Scots Taffer on 22/1/2010 at 02:27
Quote Posted by Scots Taffer
I think the primary difference between the two is that SS2's audiologs feel organic and believable in terms of diary entries left scattered around the ship, whereas the audiologs of BioShock are purely there to educate that player from point A to B to C in the Would You Kindly Complete This Game quest.
Quote Posted by polytourist97
This is the key difference I notice between the "writing" in SS2 and BS. In SS2 the logs exist primarily as a function of some intent the author had within their fictional world for the log, and secondarily as something the player encounters and garners information from. In BS the logs serve primarily as something for the player to encounter and derive information from, and the purpose for the logs' existence aside from that is often shady at best.
YES
Fafhrd on 22/1/2010 at 02:44
And Irrational admitted that that was their intent in their whole 'Saying yes to the player' presentation. The game world had to be about the Player, instead of a living world that the player interacts with.

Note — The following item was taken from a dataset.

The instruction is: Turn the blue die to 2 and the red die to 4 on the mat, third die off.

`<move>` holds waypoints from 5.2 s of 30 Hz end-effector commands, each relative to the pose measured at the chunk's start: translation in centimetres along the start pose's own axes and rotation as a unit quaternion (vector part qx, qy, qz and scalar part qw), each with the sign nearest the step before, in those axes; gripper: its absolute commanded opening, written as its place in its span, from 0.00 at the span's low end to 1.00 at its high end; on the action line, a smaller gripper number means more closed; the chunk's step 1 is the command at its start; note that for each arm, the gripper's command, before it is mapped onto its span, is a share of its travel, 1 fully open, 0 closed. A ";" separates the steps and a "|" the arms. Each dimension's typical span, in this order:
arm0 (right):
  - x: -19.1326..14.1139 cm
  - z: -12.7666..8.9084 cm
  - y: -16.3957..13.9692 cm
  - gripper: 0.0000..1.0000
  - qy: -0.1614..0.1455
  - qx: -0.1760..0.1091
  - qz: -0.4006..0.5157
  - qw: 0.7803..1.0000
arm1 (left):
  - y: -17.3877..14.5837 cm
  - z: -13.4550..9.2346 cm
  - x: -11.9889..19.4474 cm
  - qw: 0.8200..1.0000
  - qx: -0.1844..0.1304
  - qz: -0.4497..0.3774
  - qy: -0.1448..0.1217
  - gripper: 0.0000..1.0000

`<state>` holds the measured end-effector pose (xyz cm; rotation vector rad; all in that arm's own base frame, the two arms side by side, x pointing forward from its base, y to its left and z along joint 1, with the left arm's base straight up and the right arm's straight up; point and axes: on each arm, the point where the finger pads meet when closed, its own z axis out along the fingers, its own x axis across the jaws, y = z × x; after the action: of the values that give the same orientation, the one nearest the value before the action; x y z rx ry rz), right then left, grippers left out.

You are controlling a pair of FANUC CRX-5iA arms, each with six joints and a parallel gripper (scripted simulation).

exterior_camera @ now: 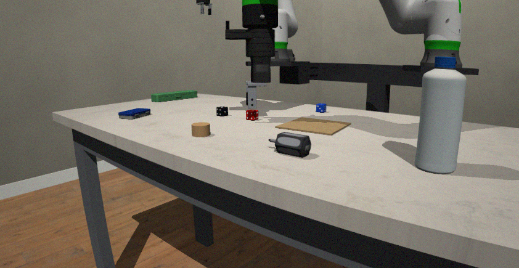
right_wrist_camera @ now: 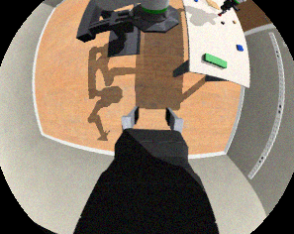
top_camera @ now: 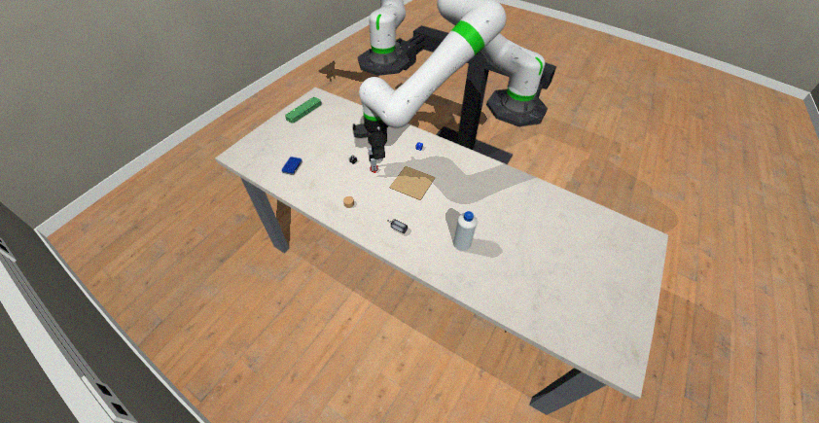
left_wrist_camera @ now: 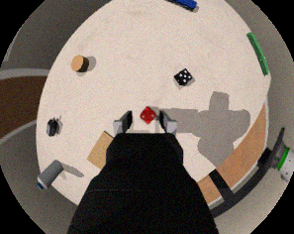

Scots Taffer on 22/1/2010 at 03:35
Well, that inherently makes no fucking sense whatsoever.
Chade on 22/1/2010 at 03:40
Quote Posted by Fafhrd
And Irrational admitted that that was their intent in their whole 'Saying yes to the player' presentation. The game world had to be about the Player, instead of a living world that the player interacts with.
The game world
is about the player. The only reason any of you care about a living world in the first place is that you - yes you, the player - want to experience one. No one runs a game for the enjoyment of a couple of bytes of ram.
What Irrational were really saying is that players weren't finding their living world wasn't very compelling. So they gave up and did something else.
june gloom on 22/1/2010 at 04:39
And so it comes full circle- perfectly good games marred by idiotic focus groups.
Fafhrd on 22/1/2010 at 04:42
The game is about the player. There's no reason that the world the game takes place in has to be centred entirely around the player as well. And there's a strong argument to be made that to do that is detrimental to the player's enjoyment of the game. Especially when that game is ostensibly designed around exploring a decayed but living city.
Chade on 22/1/2010 at 05:29
My point is that Irrational is not saying what you think they are saying.
They didn't say open worlds necesarily result in poor user experiences. They said their open world resulted in a poor user experience.
Well, that's my interpretation anyway.
Silkworm on 24/1/2010 at 22:52
Quote Posted by Fafhrd
The
game is about the player. There's no reason that the world the game takes place in has to be centred entirely around the player as well.
hit the nail on the head with a wrecking ball. Exactly.
Vraptor7 on 26/1/2010 at 18:09
(
http://irrationalgames.com/insider/five-cut-features/) New post on the site about 5 features that were cut from System Shock 2 and BioShock. Some we know about already, but there are other weird ones too:
Quote:
Biomechanical emphasis in BioShock
“Early on during BioShock’s development, we went through a phase that placed much more emphasis on biotechnology,” says designer Alexx Kay. “Audio logs, instead of being tape recorders, would be squishy, organic things, with lips and ears. Machines that seemed mechanical on the surface would actually have mutated humans operating them behind the scenes — something that players would only come to realize partway through the game. There is a small remnant of this notion in the hacking mini-game; originally, the fiction behind it was that you were increasing the flow of Adam to this addicted, mutated slave, and he was giving you extra benefits in gratitude.
ZylonBane on 26/1/2010 at 19:44
It's amusing that of all the problems they list with BioShock's atmospheric pressure system, the one they always leave off is that it wouldn't have been any fun.
Actually, it's kind of sad that almost every interesting idea they had for Bioshock ended up getting tossed, leaving the generic FPS we ended up with.